| DIRECTIONS |
Go through the material line by line and copy each one with the word "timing".

| MATERIALS PROVIDED |
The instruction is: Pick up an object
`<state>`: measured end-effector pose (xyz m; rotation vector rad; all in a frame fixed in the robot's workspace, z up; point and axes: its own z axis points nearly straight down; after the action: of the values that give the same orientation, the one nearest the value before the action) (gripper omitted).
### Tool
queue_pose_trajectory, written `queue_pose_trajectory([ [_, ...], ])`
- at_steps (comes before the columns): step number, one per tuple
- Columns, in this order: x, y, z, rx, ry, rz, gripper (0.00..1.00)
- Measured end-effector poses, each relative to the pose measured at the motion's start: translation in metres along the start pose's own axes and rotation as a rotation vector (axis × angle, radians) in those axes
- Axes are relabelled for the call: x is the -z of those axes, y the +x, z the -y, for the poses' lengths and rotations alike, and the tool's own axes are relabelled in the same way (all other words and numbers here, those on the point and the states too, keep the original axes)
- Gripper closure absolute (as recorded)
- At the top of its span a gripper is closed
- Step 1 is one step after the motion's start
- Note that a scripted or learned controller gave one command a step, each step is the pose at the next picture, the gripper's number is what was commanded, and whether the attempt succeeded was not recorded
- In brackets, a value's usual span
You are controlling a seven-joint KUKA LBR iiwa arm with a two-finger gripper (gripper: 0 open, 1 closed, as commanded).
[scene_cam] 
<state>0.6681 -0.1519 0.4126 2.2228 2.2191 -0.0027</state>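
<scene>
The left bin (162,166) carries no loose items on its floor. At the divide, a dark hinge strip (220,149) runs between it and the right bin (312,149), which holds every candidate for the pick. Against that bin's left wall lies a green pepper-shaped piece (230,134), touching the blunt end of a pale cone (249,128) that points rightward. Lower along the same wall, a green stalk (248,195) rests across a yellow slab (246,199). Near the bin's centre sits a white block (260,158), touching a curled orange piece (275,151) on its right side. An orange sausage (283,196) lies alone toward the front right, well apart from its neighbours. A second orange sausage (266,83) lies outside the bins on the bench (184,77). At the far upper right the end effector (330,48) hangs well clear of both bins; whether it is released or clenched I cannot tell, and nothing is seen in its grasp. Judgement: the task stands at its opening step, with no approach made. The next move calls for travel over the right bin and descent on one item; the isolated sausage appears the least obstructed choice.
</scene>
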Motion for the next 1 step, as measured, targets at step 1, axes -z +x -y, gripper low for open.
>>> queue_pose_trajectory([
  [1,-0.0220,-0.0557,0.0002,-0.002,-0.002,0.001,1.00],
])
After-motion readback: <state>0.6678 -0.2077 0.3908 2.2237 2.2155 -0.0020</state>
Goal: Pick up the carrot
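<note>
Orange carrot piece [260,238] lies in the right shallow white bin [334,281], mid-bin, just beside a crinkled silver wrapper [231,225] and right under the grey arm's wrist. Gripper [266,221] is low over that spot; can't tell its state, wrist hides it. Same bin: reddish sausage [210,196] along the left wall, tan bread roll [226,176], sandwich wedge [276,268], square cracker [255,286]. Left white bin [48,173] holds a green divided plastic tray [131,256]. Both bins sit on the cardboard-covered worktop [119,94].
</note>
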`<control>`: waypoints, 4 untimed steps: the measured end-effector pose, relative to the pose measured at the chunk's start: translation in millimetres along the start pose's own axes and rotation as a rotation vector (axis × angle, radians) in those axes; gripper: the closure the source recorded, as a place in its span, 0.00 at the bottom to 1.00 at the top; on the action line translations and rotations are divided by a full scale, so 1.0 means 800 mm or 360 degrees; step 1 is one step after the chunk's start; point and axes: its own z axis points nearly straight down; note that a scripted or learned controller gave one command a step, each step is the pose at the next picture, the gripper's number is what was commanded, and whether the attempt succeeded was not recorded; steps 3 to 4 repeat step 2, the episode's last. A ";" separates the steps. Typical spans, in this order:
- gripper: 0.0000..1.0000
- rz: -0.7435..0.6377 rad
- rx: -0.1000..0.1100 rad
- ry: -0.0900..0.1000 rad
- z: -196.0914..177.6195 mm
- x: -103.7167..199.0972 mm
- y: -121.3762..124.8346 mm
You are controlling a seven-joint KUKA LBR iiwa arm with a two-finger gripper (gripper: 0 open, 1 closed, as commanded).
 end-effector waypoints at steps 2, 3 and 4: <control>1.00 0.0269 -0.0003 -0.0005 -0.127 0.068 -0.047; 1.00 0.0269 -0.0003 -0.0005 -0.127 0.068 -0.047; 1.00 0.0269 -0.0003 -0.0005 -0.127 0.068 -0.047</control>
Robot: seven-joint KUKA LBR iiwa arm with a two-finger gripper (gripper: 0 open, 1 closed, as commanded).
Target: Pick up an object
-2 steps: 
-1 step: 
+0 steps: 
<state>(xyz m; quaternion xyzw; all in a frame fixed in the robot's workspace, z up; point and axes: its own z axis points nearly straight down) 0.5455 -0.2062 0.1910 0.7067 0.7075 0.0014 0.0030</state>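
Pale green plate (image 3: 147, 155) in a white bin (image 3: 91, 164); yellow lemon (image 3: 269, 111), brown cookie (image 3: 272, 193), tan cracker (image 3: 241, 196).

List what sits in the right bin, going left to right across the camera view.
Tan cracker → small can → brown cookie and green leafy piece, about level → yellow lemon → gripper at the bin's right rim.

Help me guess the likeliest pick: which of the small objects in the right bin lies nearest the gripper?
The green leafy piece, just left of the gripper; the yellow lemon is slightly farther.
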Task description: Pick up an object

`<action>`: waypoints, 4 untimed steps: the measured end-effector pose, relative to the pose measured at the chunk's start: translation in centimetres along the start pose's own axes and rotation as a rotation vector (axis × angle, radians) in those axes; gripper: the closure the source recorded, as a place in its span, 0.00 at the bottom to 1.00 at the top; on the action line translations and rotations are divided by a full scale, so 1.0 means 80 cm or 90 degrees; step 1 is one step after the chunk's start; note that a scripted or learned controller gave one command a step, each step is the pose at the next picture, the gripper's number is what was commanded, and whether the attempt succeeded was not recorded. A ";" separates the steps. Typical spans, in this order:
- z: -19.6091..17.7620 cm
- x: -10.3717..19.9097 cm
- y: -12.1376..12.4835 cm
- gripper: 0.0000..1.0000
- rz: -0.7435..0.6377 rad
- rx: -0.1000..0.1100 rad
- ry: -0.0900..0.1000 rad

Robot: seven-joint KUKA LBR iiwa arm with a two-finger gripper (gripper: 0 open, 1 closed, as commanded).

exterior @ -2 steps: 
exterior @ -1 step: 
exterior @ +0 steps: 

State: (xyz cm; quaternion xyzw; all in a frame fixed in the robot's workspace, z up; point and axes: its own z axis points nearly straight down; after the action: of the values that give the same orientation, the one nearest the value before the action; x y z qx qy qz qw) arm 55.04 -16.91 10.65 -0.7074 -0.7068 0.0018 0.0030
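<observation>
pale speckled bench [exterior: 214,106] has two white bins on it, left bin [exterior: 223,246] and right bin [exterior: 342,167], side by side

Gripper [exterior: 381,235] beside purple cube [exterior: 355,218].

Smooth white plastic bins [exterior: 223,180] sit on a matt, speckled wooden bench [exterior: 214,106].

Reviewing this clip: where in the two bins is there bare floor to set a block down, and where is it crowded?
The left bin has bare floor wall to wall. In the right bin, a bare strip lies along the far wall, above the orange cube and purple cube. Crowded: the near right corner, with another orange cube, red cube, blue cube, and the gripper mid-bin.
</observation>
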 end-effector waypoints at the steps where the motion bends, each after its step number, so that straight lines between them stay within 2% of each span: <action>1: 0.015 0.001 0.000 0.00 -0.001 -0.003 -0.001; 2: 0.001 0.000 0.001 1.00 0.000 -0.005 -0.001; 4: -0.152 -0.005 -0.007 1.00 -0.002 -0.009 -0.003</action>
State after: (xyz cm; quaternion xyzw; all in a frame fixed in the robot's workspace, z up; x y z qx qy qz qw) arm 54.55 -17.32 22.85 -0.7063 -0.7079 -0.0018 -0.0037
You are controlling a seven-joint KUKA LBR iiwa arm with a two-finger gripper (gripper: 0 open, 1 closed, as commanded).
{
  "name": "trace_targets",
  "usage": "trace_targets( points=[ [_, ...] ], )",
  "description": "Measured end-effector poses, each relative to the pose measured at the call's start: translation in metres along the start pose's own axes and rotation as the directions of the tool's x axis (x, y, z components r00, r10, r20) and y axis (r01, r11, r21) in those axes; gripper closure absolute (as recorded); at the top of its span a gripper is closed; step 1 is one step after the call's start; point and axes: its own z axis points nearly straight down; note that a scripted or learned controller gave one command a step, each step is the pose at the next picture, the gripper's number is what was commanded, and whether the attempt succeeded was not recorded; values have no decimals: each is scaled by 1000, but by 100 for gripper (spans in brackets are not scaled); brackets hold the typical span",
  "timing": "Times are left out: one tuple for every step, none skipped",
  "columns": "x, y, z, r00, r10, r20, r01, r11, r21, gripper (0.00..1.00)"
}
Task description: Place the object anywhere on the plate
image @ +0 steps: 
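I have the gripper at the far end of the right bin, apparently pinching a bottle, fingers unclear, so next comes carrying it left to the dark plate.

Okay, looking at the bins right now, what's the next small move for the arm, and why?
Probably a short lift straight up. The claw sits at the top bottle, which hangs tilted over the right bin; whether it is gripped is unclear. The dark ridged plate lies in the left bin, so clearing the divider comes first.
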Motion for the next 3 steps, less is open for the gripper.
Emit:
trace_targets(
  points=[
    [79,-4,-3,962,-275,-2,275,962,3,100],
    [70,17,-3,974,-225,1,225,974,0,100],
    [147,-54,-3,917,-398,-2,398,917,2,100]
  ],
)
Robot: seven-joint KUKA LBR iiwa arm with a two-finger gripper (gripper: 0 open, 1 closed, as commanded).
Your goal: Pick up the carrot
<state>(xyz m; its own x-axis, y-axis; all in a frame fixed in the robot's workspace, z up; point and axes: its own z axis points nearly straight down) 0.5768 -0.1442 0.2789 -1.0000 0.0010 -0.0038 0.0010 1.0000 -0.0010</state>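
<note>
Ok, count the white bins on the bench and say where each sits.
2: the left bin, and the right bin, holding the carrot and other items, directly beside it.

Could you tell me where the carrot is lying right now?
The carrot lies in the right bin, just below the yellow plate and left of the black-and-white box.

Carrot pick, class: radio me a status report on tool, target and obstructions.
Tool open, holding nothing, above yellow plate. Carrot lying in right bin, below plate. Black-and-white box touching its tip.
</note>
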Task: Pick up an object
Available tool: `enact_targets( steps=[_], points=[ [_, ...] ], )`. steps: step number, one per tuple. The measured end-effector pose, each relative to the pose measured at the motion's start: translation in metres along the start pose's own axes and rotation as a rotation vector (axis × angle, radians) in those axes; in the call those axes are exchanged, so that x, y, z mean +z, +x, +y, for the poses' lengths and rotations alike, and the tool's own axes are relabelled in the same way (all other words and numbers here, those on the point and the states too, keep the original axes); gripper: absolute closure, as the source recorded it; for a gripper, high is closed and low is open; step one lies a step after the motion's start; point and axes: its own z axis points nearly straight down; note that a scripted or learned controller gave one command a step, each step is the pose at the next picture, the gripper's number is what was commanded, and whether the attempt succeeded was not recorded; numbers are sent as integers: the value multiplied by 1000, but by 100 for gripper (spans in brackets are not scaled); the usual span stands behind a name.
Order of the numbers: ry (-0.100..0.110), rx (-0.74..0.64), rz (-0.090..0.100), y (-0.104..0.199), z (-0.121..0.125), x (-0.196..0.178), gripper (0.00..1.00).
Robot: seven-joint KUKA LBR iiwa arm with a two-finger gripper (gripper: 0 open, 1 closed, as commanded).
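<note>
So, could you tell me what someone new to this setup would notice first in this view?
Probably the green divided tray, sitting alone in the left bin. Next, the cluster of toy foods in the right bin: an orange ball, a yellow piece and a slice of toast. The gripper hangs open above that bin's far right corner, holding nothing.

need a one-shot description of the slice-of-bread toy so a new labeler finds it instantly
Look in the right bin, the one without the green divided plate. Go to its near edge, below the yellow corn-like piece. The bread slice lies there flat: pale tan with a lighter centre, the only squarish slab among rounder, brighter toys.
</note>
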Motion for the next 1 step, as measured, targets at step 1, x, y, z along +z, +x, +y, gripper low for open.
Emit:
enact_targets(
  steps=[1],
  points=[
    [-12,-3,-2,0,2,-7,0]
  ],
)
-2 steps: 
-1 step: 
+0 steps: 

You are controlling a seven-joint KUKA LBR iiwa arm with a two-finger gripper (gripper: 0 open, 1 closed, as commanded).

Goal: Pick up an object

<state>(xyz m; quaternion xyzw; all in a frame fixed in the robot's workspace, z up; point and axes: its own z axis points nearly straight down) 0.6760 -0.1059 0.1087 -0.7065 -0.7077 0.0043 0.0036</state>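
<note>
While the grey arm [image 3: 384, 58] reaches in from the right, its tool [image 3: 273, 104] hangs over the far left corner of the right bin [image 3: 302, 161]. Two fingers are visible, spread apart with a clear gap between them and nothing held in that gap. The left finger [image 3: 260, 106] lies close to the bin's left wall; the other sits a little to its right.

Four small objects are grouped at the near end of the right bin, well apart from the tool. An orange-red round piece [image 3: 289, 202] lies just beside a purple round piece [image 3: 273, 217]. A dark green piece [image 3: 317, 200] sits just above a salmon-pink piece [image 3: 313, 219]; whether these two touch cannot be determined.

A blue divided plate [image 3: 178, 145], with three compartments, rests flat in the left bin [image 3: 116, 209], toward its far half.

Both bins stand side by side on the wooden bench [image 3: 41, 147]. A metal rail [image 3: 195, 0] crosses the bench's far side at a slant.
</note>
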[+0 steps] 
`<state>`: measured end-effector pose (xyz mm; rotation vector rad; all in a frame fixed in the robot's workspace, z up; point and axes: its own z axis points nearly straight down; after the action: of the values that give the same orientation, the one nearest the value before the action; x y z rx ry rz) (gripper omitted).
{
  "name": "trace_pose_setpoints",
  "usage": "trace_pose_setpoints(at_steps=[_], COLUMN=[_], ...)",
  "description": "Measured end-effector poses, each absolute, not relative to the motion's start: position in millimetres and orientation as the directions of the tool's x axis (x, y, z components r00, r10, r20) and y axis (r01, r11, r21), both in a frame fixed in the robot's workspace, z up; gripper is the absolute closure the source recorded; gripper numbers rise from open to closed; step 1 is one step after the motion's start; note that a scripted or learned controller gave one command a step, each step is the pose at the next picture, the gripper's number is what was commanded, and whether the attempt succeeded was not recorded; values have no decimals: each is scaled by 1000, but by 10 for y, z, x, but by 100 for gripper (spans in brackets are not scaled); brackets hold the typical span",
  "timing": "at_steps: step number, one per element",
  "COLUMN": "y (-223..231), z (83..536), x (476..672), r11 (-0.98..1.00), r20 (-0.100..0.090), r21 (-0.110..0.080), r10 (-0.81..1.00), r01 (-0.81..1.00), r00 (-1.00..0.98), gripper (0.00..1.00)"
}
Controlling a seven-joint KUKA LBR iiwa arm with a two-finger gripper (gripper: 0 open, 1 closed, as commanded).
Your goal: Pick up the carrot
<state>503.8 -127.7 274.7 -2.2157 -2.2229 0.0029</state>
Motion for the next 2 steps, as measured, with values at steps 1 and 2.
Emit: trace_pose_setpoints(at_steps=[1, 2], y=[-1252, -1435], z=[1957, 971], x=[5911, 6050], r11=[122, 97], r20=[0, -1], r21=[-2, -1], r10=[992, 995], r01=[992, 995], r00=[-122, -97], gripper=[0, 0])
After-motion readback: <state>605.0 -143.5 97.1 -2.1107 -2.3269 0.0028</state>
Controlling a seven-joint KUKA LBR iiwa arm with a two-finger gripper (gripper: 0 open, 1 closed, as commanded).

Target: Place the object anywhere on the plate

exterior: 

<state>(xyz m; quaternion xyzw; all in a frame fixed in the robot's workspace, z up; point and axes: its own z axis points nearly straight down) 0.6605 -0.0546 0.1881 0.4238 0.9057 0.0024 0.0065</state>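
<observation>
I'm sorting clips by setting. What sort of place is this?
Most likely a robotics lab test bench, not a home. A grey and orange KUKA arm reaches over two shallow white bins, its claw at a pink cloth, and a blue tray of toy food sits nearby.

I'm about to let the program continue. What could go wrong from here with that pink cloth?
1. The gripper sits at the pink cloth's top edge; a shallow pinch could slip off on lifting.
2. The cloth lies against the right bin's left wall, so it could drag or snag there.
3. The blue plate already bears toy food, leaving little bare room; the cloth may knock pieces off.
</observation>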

| WRITTEN ANSWER |
  "timing": "Times are left out: one tuple for every step, none skipped",
  "timing": "at_steps: step number, one per element",

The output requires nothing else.